• [Work to be completed]:
Once the line holding "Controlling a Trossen" is written out, stop; begin at the first line of the material below and retype exactly, dropping pictures.

START Material provided

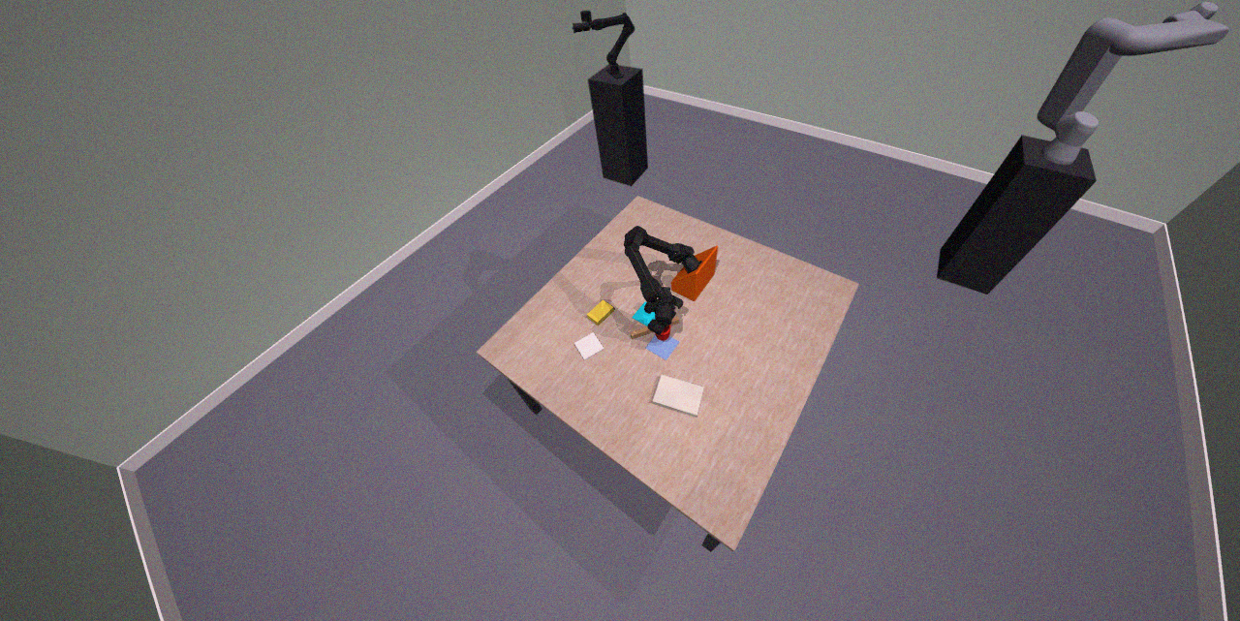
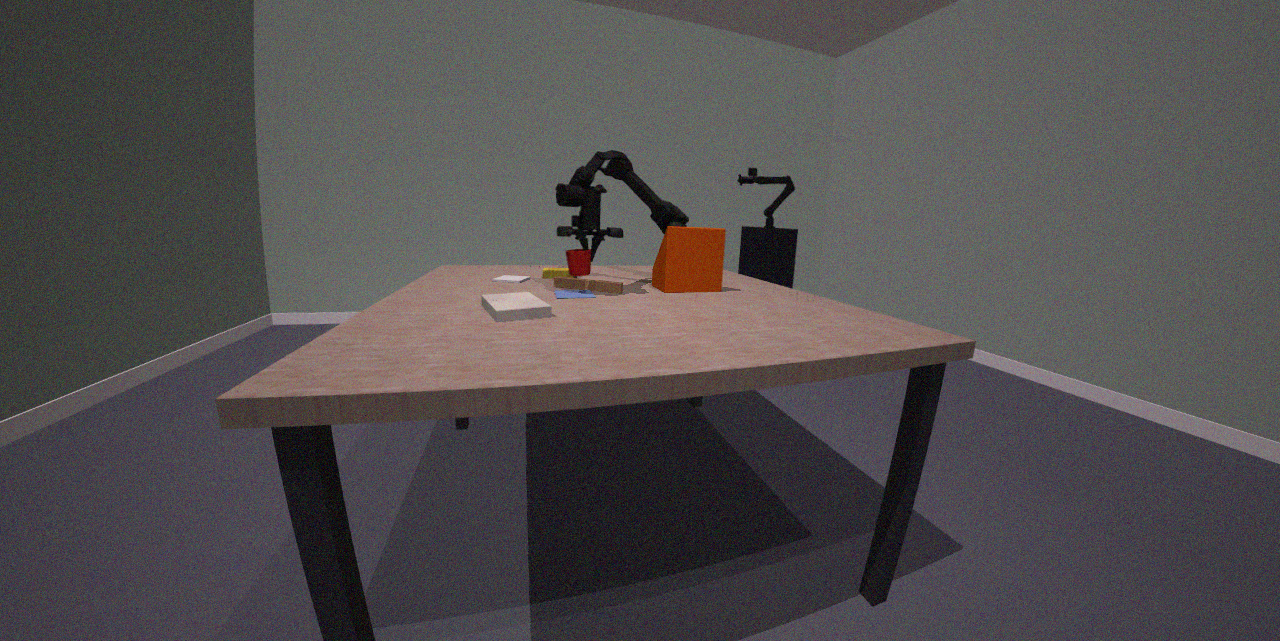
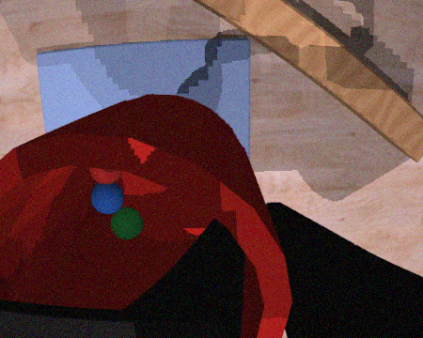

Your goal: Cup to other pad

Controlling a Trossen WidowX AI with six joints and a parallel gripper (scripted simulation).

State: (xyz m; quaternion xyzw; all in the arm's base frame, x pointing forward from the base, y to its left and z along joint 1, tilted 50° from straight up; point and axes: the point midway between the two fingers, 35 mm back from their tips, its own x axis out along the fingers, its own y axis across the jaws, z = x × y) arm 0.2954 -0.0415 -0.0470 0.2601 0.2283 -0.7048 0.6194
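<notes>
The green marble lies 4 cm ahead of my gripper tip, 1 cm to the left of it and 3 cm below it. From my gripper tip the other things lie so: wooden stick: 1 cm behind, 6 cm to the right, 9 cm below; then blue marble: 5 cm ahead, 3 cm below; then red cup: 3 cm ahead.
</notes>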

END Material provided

• [Output of the exercise]:
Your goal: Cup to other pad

Controlling a Trossen WidowX AI with six joints and a parallel gripper (scripted simulation).

Work on this exercise is now finished.